Your goal | Work through the material below line by line and say how many lines include the word "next". Only the number, please.

Data in this exercise |
______
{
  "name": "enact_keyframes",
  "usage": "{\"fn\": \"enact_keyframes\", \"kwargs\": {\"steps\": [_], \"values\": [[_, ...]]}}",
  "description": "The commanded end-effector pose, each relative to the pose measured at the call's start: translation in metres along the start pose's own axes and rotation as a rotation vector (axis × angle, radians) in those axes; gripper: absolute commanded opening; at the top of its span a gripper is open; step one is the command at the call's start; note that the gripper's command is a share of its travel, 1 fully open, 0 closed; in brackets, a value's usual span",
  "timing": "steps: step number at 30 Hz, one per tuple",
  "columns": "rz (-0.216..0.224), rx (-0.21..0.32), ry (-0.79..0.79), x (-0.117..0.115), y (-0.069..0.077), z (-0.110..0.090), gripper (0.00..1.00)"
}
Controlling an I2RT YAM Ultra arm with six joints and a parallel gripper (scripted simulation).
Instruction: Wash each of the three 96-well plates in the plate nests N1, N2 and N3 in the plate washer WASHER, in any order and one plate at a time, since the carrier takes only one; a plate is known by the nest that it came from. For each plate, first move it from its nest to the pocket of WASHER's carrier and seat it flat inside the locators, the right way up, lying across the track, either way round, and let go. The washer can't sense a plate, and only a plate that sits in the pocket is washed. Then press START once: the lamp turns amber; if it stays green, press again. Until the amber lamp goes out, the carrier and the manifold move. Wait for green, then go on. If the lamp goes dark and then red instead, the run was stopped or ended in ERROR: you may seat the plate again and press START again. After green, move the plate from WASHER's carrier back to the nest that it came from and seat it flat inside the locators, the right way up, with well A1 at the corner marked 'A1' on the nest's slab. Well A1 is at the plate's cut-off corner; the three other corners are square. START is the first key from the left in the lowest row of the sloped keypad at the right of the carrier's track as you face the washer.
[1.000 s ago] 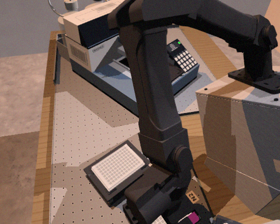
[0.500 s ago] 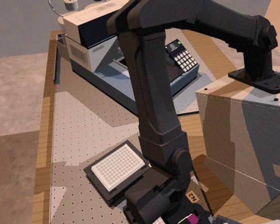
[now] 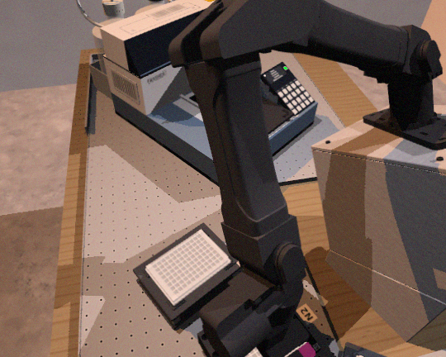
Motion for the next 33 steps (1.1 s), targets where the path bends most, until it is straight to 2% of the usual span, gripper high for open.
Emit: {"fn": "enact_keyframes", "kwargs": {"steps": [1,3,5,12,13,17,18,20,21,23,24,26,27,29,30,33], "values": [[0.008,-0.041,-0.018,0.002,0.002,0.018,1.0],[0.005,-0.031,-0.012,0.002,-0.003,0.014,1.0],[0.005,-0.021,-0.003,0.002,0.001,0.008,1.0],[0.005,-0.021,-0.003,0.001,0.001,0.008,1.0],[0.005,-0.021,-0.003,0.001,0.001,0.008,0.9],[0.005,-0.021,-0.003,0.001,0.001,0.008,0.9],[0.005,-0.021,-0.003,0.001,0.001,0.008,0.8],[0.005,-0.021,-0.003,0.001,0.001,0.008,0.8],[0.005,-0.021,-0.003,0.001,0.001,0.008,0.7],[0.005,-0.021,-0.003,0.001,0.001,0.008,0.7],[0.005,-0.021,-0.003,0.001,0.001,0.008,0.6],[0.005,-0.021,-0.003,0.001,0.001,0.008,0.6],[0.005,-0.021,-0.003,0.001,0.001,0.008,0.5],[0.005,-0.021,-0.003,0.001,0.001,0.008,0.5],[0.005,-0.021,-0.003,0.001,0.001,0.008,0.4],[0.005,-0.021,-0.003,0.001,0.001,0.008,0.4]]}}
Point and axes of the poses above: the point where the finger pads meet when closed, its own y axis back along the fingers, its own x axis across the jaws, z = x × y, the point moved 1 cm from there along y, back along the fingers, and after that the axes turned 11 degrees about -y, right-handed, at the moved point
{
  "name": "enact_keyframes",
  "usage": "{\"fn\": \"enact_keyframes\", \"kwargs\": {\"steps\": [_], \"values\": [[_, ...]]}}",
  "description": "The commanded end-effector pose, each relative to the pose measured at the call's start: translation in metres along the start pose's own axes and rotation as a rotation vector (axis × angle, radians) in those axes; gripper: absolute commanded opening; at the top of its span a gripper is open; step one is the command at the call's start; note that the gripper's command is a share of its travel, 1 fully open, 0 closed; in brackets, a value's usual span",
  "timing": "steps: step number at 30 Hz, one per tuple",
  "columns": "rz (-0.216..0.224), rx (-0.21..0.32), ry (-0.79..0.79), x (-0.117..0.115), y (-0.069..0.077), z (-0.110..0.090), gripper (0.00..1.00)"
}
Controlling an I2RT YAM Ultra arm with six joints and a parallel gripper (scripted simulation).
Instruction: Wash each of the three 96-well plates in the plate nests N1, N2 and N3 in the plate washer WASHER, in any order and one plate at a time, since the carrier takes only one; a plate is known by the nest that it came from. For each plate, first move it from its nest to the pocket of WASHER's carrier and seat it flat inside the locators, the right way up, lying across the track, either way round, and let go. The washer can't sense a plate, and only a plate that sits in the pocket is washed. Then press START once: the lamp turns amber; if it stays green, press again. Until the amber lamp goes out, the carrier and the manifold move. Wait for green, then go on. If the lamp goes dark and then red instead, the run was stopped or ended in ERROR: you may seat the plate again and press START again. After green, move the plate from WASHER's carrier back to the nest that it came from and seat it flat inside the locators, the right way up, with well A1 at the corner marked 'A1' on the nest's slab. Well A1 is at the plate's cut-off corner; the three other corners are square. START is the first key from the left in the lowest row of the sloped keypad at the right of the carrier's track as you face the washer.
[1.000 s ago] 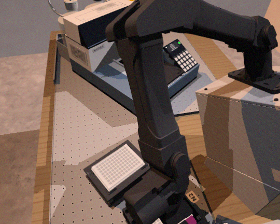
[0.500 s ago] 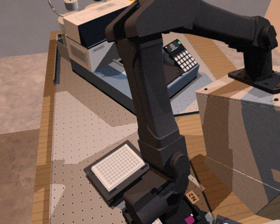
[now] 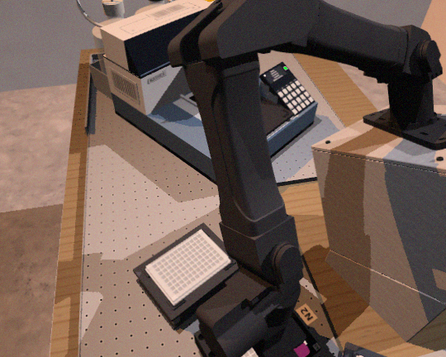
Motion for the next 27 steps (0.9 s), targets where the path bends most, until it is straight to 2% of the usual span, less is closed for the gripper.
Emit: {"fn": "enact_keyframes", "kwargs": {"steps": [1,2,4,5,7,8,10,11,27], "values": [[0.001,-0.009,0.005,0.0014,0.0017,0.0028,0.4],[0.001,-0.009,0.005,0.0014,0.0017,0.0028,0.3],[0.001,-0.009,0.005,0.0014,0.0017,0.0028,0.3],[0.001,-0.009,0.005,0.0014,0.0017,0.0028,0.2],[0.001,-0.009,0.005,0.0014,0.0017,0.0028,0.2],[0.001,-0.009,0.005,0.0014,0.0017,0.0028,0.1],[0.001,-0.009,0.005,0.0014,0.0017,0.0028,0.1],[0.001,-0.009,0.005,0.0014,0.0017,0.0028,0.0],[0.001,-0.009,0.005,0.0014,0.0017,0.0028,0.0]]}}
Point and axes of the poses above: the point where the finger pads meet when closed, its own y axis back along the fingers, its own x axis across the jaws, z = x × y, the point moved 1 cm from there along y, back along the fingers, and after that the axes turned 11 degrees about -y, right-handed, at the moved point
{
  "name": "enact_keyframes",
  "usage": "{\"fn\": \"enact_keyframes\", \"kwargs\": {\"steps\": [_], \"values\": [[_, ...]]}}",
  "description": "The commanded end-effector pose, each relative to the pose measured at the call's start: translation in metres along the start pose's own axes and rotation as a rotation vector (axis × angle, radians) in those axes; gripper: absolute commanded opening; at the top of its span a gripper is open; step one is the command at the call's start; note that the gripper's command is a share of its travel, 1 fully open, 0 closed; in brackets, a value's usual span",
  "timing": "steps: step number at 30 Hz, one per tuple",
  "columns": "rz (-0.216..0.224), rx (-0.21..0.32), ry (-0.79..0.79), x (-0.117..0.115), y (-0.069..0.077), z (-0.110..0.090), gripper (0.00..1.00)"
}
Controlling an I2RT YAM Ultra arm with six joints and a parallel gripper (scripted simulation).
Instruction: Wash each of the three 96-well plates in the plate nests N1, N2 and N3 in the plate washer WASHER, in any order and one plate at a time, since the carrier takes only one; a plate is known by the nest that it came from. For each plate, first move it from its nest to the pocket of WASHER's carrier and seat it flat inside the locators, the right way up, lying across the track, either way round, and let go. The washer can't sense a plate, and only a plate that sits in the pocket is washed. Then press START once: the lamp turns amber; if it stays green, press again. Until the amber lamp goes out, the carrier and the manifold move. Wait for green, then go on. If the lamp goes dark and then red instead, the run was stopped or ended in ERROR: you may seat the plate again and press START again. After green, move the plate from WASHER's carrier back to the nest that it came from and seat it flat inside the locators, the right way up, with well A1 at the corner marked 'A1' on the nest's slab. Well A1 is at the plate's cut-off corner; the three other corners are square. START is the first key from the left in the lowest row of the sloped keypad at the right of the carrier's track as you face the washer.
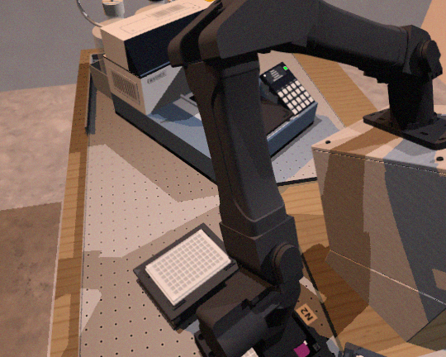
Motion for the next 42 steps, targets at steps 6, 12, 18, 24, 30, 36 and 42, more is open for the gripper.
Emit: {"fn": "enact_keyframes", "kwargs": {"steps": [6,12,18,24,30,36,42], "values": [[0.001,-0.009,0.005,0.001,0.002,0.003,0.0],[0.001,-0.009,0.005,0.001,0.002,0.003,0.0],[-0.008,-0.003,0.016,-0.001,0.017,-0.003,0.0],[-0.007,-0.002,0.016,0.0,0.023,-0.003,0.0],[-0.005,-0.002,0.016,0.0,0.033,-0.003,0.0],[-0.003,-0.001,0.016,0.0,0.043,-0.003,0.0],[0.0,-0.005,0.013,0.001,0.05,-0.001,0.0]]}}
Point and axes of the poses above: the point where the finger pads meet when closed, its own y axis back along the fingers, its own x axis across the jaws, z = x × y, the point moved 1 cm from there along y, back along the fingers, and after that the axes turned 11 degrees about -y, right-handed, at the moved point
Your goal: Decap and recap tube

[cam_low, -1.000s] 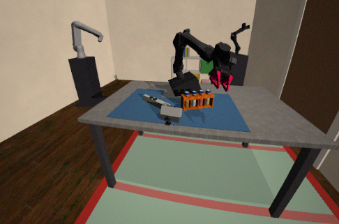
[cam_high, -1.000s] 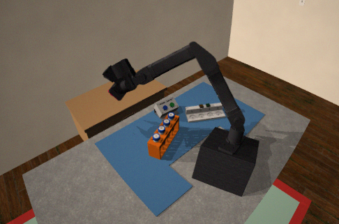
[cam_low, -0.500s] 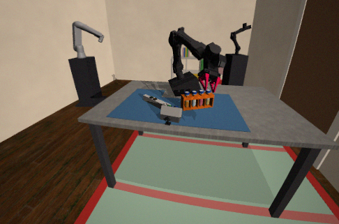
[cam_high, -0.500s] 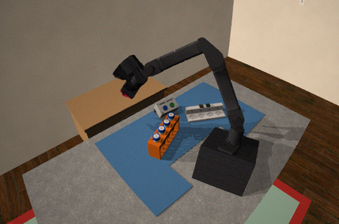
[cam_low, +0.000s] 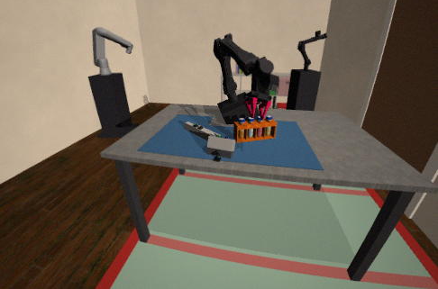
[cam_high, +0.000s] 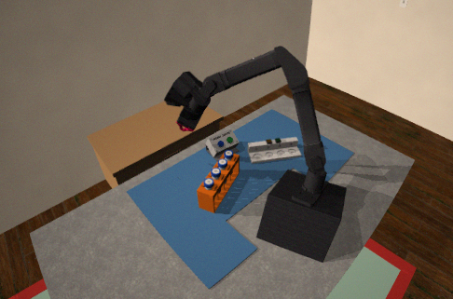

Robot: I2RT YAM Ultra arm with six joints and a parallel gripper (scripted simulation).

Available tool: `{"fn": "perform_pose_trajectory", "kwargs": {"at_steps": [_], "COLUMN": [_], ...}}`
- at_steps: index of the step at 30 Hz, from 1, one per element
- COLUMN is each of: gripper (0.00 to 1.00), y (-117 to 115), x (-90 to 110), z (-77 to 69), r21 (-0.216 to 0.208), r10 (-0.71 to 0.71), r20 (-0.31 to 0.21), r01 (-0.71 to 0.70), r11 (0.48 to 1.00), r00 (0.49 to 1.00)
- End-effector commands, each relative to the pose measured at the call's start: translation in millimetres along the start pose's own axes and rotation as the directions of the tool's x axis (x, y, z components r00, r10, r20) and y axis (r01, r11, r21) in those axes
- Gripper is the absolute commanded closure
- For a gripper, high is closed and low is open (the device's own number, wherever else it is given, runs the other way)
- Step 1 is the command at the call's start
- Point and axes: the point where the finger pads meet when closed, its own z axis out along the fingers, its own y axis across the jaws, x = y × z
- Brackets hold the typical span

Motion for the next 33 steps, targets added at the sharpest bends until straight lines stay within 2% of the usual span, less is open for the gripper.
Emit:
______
Answer to the exercise | 4